→ Assignment: Find the line with "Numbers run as" in the entries below. Repeat it, every following line, and the line with "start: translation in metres", exactly and with nothing added.

** Data to process follows **

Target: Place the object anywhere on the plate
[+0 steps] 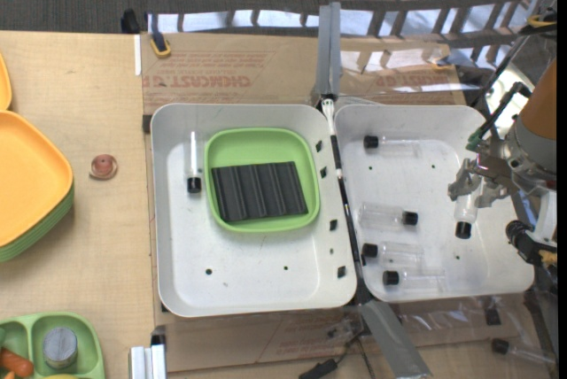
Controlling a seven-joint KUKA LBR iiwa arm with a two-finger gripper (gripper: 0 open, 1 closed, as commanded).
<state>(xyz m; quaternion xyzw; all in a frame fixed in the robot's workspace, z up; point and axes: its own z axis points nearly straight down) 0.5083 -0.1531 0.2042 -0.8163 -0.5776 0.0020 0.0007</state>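
Observation:
A green plate [216, 158] lies in the left bin [257, 280] with a black ridged block [260, 190] on it. My gripper [468, 196] hangs over the right side of the right bin [443, 280]. A clear tube with a black cap [463, 218] hangs upright between its fingers, cap down, a little above the bin floor. The gripper is far to the right of the plate.
Another clear capped tube [193, 163] lies in the left bin just left of the plate. Several more capped tubes [394, 217] lie scattered on the right bin's floor. The ridge between the bins [341, 191] separates gripper and plate. Orange plates [31, 182] sit on the bench at far left.

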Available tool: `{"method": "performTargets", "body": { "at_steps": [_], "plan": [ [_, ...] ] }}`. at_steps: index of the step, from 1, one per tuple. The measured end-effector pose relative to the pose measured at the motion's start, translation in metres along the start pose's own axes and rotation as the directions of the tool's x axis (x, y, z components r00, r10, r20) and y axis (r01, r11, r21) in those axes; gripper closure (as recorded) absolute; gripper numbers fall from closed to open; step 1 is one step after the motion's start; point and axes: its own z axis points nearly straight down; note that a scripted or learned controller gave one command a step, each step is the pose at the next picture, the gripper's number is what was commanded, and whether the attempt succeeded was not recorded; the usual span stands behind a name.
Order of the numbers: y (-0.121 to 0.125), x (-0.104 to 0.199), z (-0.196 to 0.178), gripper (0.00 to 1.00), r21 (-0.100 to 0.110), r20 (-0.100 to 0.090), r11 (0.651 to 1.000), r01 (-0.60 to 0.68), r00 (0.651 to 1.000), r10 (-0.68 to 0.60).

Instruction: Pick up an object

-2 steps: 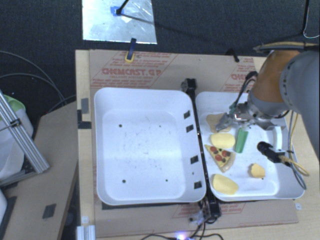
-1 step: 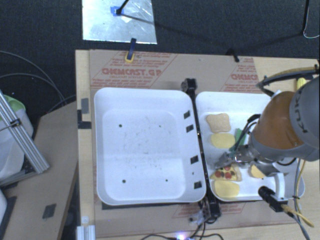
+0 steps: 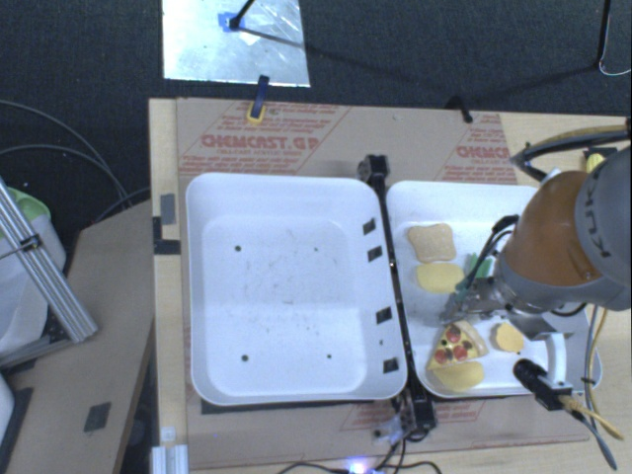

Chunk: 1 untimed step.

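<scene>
1. "CHEMCAST GP" in red print, upper left of the brown protective sheet beneath the bins.
2. The same red wording, apparently repeated at upper right of that sheet, partly cut off and blurred.

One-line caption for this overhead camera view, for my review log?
Grey KUKA arm's gripper lowered into the right white bin among toy food pieces, beside the pale yellow oval piece.
</scene>
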Motion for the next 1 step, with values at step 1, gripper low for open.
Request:
{"method": "performTargets", "body": {
  "at_steps": [1],
  "plan": [
    [0.0827, 0.0740, -0.0948, 1.00, -0.012, -0.002, 1.000, 0.013, 1.000, -0.013]
  ]
}}
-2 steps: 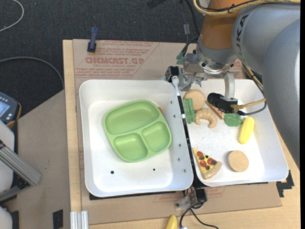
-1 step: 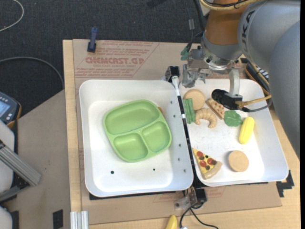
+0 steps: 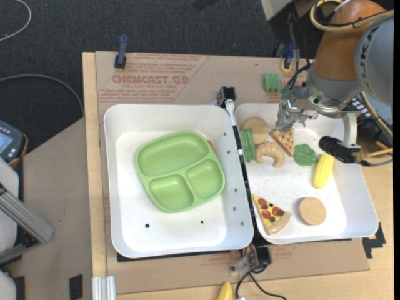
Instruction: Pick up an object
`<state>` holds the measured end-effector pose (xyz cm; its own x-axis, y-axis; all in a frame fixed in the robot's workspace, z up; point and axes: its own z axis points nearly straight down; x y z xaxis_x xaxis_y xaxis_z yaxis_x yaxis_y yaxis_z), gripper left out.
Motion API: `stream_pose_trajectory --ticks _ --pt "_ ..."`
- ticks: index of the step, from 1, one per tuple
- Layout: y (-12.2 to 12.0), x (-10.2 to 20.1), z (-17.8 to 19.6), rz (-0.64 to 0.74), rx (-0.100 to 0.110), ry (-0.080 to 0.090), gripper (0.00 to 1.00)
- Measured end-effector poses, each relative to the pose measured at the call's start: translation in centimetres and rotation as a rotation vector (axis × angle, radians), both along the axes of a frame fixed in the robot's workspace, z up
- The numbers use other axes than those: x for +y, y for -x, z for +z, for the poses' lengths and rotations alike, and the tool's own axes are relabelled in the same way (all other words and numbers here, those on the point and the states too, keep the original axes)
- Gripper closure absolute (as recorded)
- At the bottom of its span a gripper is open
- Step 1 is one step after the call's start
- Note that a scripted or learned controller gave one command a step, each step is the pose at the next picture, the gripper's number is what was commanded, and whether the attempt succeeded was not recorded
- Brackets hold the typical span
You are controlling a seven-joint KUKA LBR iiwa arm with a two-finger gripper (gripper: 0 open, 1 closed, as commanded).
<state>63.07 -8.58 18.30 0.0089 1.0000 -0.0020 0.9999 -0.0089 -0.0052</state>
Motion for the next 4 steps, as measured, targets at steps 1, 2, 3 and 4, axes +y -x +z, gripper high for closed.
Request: stream_pose_trajectory --ticks 1,2,3,4 --pt "-3.2 6.9 0.2 0.013 -0.010 -0.002 1.00" --pt "-1.7 -1.6 -1.4 0.006 -0.003 -0.002 1.00" --pt "-3.6 10.2 0.3 0.015 -0.010 -0.003 1.00" --pt "-3.6 15.6 0.4 0.013 -0.008 -0.003 1.00"
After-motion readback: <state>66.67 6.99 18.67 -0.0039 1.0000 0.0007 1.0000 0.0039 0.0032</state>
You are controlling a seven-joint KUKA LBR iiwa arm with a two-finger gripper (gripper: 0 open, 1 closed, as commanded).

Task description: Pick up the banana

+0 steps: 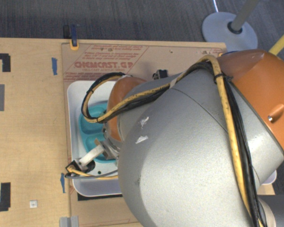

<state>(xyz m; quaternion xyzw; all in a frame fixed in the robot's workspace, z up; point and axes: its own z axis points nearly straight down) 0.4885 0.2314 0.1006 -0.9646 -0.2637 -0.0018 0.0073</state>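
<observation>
- Grey, smooth and rounded, the arm (194, 150) bulks across the right and lower part of the camera view, its shell matte with a few small pale scuffs.
- An orange band (260, 93) caps the arm toward the right edge, and a second orange section (120, 96) shows lower down, where the arm dips into the white bin (75, 126).
- Black and yellow cables (146, 93) run along the arm and loop over the bin's upper part.
- The pincer sits down in the bin under the arm's bulk; I cannot tell how it stands.
- A white piece of wrist hardware (91, 156) pokes out toward the bin's lower left corner.
- A turquoise moulded object (92, 124) lies in the bin, half hidden by the arm.
- The banana cannot be made out; the arm covers most of the bin.
- The table (28, 126) is pale tan board with black corner marks, blue tape tabs and red lettering on a cardboard sheet (109, 58).
- Beyond it is dark grey ribbed carpet (132, 8), with a round grey stand base (229, 32) at upper right.
</observation>
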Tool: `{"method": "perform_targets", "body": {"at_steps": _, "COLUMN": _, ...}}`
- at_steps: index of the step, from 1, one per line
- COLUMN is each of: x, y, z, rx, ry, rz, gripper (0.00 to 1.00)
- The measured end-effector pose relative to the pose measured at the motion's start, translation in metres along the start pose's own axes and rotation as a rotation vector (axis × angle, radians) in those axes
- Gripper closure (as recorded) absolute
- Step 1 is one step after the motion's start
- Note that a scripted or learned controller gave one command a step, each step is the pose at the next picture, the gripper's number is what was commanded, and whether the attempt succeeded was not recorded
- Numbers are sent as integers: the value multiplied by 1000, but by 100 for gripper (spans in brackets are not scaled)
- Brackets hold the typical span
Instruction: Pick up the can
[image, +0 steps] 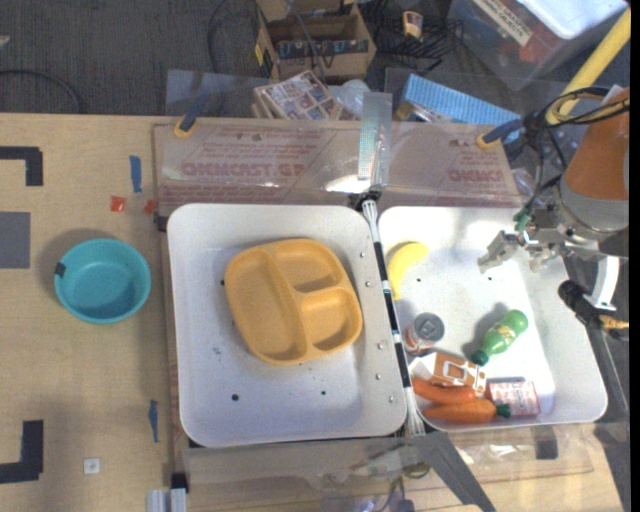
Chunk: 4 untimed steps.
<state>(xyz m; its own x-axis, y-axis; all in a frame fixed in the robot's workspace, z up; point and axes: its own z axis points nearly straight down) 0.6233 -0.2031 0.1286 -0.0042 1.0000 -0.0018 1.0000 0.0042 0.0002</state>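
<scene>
Over the right bin, upper right part: the gripper (522, 247) hangs above the white floor, with the grey arm (598, 170) and its orange band entering from the right.
Gripper state: fingers spread apart, nothing between them.
Below the gripper: a green bottle (499, 337) lies tilted on the bin floor, cap end toward the lower left, apart from the fingers.
Can: the can (427, 329) stands in the right bin near its left wall, grey top facing up, well apart from the gripper, to its lower left.
Beside the can: a small orange and white packet (455, 373) lies just below and right of it; whether the two touch cannot be told.
Front of the right bin: a carrot (455, 407) lies along the front edge, with a small red and white package (517, 396) at its right end.
Upper left of the right bin: a banana (404, 266) rests against the left wall.
Right bin: right bin (575, 395), white and shallow.
Left bin: the left bin (200, 330) holds a yellow divided tray (292, 298), lying flat near the middle.
Bench, far left: a teal bowl (102, 280) sits on the bench (70, 180), well apart from both bins.
</scene>
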Motion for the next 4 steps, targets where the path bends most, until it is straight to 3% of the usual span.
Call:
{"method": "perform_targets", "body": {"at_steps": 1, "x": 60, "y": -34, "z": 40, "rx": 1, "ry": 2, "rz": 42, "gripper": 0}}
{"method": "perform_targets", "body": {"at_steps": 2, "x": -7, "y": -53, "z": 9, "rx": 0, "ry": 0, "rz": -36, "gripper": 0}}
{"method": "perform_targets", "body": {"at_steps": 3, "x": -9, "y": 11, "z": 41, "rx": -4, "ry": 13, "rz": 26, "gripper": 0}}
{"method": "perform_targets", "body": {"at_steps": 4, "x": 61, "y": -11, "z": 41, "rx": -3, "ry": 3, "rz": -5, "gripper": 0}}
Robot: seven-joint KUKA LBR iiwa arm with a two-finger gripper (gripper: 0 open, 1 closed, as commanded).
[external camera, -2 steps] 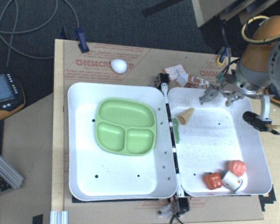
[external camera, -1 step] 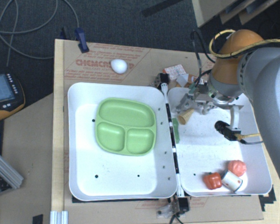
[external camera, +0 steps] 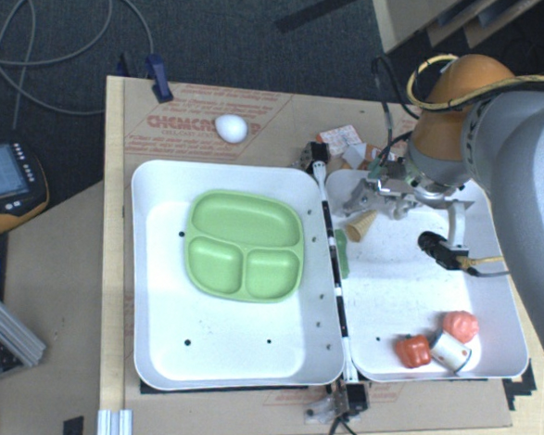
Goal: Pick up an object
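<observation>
My gripper (external camera: 377, 199) hangs low over the far left corner of the right bin (external camera: 393, 285), under the orange-banded wrist. Just below it and touching or nearly touching lies a small tan cone-shaped piece (external camera: 361, 224); whether it is gripped I cannot tell. A green strip (external camera: 341, 250) lies against the divider between the bins. At the right bin's near right corner sit a red-orange block (external camera: 414, 351), a white cup-like piece (external camera: 451, 350) and a pinkish-orange lump (external camera: 461, 324).
The left bin (external camera: 156, 278) holds a light green divided plate (external camera: 246, 245). A white egg-like ball (external camera: 230, 127) rests on the bench behind it, and a crumpled wrapper (external camera: 340, 140) lies behind the right bin. The grey arm covers the right bin's far right.
</observation>
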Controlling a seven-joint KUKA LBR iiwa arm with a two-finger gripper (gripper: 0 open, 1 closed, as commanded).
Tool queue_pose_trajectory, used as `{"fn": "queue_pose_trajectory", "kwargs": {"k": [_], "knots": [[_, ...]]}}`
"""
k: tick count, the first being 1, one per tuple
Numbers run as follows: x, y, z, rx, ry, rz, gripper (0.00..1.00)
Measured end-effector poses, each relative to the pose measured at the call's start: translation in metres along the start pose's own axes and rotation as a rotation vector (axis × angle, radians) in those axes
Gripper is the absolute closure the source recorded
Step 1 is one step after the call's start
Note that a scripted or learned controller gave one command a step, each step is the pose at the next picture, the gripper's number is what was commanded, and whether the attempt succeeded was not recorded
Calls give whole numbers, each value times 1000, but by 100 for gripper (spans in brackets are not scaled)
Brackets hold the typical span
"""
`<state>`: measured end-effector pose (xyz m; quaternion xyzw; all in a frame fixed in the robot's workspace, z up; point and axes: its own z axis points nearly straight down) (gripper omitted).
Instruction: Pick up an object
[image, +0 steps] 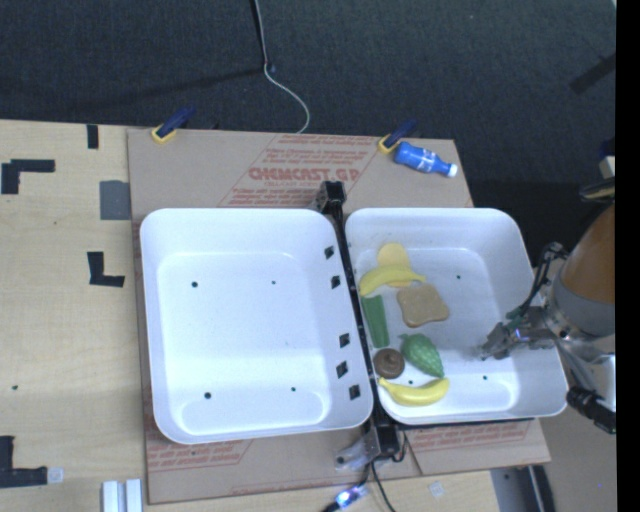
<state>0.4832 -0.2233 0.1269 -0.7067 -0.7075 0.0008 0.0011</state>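
Toy food, six pieces, lies in the right bin (500, 232), grouped toward its left side near the divide between the bins. Banana (390, 277), yellow, curved, lies at the upper end of the group, with a small pale yellow piece (392, 254) just above it. Bread slice (422, 305), tan, lies just right of the banana. Cucumber (375, 320), long and green, runs along the bin's left wall. Round brown piece (389, 362) sits below the cucumber, with a leafy green piece (423, 354) touching it on the right. Second banana (414, 391), yellow, lies at the bin's near edge, under those two. Hand (497, 345) sits low over the right part of the same bin, apart from the food, with nothing seen between its fingers; open or closed cannot be told. Arm (590, 280), grey with orange, enters from the right. Left bin (240, 225), white, adjoins. Both bins rest on a cardboard sheet (290, 170) on the wooden worktop (50, 320). Blue bottle (424, 159) lies on the cardboard behind the right bin.
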Motion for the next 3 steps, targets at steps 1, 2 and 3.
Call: {"fn": "queue_pose_trajectory", "kwargs": {"k": [1, 2, 3], "knots": [[1, 0, -1, -1, 1, -1, 100], [0, 0, -5, -2, 1, -1, 100], [0, 0, -3, -1, 2, -1, 100]]}}
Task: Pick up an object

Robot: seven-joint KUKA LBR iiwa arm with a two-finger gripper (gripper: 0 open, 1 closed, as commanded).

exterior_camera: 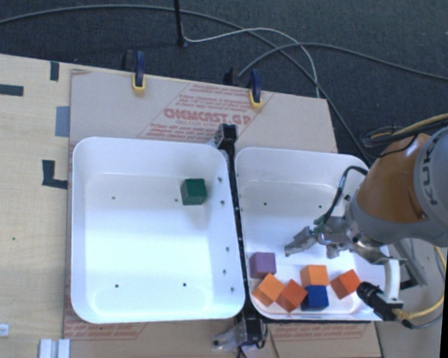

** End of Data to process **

→ Expected output:
Numbers run as follows: x, y, z, rx, ry, rz, gripper (0.00..1.00)
Measured end-effector poses, each relative to the pose measured at the call's start: translation in metres along the start pose's own axes and rotation as a rotation vector (axis × angle, radians) in those axes

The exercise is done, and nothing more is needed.